Brown, M. 2020. Seeing students at scale: how faculty in large lecture courses act upon learning analytics dashboard data. Teaching in Higher Education. 25(4), pp. 384-400

Williamson, B. Bayne, S. Shay, S. 2020. The datafication of teaching in Higher Education: critical issues and perspectives. Teaching in Higher Education. 25(4), pp. 351-365.

a week of beverages

To start the new block, ‘Teaching’ with Data, I decided to collect my drinking habits throughout the week. For this block I will also try to transform the hand-drawn visualizations into a more “traditional” data analytics dashboard.

Methodology

Throughout the week I recorded what I drank, whether or not I purchased the beverages from a restaurant/cafe, whether I also had a snack/meal with the beverage, and a non-numerical consumption amount (e.g. a few sips, a large tea, a glass of juice, etc).

I did not fully record what I drank on Thursday – the last entry recorded is the water I had with dinner. I noticed this error Friday morning and did not append the data since I had not recorded it on Thursday. This is an attempt at modeling tracking applications as many do not allow you to append the data yourself either.
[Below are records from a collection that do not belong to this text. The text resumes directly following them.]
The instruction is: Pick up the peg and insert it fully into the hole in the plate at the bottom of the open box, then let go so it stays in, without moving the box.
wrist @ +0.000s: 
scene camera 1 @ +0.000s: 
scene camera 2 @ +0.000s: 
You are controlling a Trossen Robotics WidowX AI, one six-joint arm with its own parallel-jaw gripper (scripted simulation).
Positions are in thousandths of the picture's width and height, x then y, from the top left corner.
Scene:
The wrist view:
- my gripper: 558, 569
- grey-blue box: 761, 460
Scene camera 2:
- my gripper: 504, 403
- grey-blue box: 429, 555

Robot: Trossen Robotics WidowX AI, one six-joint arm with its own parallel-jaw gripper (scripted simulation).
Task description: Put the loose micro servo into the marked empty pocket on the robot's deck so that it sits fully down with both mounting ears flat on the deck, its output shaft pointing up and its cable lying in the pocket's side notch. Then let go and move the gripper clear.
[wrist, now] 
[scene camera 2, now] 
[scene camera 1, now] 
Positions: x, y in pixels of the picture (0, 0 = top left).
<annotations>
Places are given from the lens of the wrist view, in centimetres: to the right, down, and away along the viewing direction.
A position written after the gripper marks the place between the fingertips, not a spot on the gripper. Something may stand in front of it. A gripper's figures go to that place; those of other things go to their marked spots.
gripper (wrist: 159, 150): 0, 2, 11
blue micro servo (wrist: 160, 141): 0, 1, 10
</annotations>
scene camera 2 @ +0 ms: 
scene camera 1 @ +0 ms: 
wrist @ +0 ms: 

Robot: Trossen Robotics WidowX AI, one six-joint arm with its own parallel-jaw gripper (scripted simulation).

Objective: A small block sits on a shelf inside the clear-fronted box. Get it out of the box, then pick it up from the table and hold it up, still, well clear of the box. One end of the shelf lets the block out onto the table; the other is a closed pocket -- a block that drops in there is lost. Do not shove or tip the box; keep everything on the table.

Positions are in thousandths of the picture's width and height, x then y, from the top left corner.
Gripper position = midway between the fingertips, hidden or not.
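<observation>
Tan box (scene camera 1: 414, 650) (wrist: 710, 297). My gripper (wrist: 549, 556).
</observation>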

This hints to the fact that data sets are often representative and limited.

The data for the week resulted in the following visualizations.

Block 2: Week 6 Visualization – a week of beverages
Sample Teachers Dashboard

Design and Discussion

The dashboard view was developed using Metabase (dependent on a local database [SQLite]) and Adobe XD. My hand-drawn visualizations are drawn using GoodNotes on my iPad.

In designing both visualizations, I found the most difficult aspect to convey was the amount consumed. Since I did not record a numerical value, I had to estimate one for each amount, which carries some assumptions: (1) I drank the entire bottled or purchased beverage, (2) I follow volume averages for “sips” and “gulps”, and (3) the initial volume was consistent across non-bottled beverages. For the hand-drawn visualization, I settled for the dashed line system above the drink category, where: single line is 4-9 fl oz, a double line is 10-15 fl oz, and a triple line is 16 and more fl oz.

For the dashboard view, I was limited not only by the lack of precise numerical values, but also the customization capabilities of the software and the translation of data into a database table. Consequently, I decided to use the number of dashes as the amount consumed. I also kept the system relatively simple – a single table with columns: drink (text), purchased (boolean), amount (integer), food (boolean), and day (text). In a more expansive system (and more robust database queries), some of the limitations, but not all, of the customization options could be overcome. However, in the classroom teachers may not have access to modify or view the structure of the backend. This restriction hinders a true and complete understanding of how the visualization is developed and what conclusions can be drawn.